• [DIRECTIONS FOR THIS TASK] Restate all the data word for word and omit the pictures.

(DATA EXCERPT)

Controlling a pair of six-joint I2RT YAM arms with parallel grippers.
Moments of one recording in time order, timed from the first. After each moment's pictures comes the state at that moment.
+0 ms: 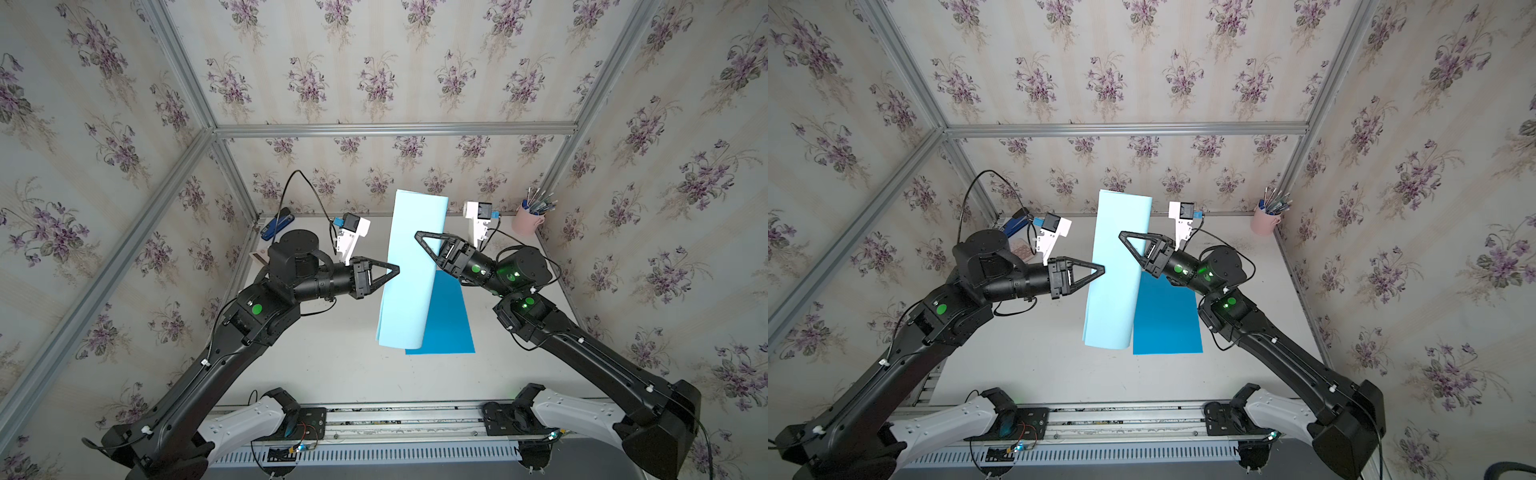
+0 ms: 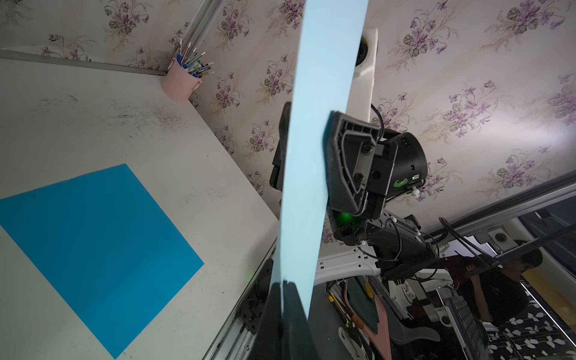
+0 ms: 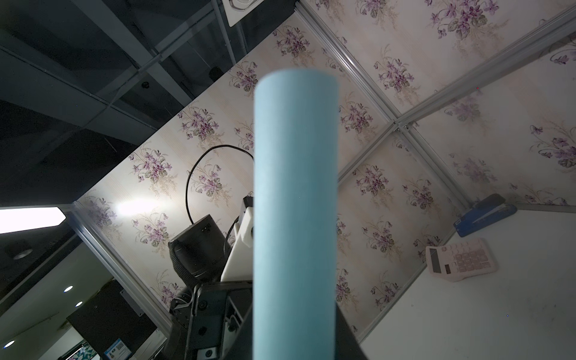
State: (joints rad) left arm -0.61 1.05 1.33 -0.50 0.59 -0.69; right arm 0.69 1.11 0.98 0.50 -0.46 0.96
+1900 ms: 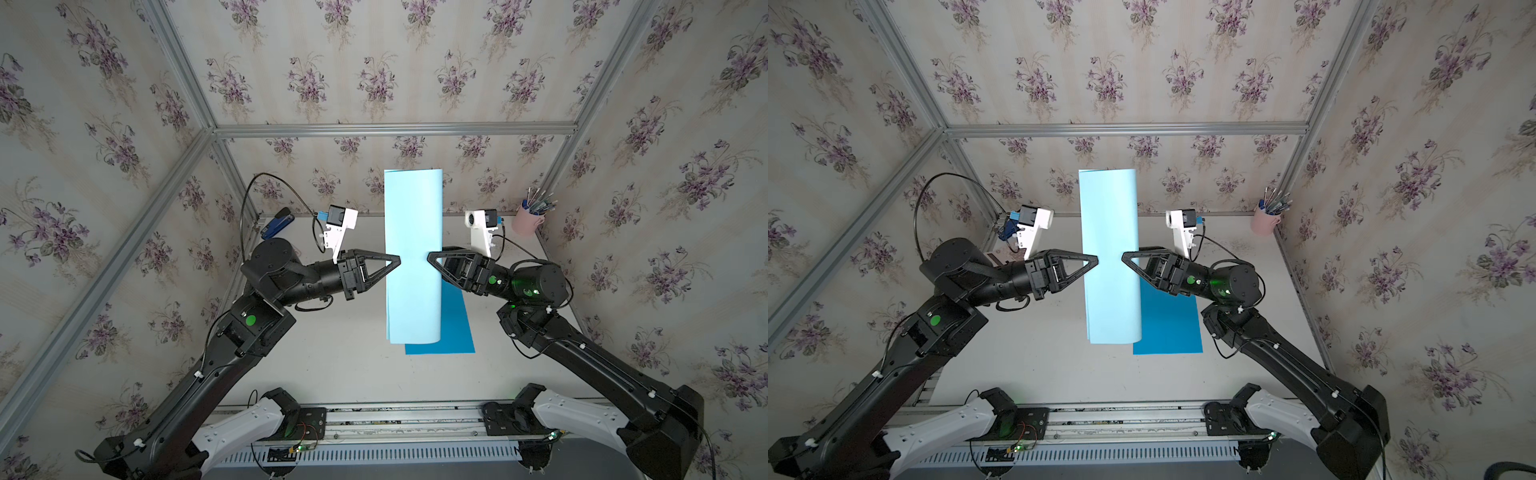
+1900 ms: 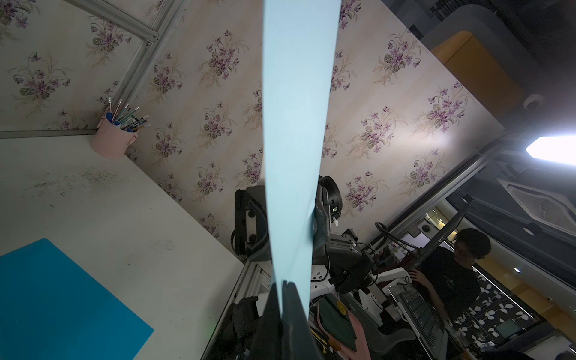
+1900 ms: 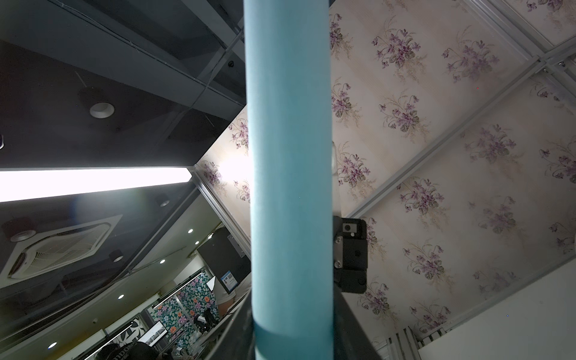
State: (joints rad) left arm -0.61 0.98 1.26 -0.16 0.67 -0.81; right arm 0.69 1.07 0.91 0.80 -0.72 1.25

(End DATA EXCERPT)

• [REPLY]
Controlling a pair of six-joint I2RT YAM arms with parallel grippers.
Moments of one recording in time order, timed from the first. After each moment's pictures comes the state at that moment.
+0 ms: 
+0 ms: 
+0 ms: 
State: (joints rad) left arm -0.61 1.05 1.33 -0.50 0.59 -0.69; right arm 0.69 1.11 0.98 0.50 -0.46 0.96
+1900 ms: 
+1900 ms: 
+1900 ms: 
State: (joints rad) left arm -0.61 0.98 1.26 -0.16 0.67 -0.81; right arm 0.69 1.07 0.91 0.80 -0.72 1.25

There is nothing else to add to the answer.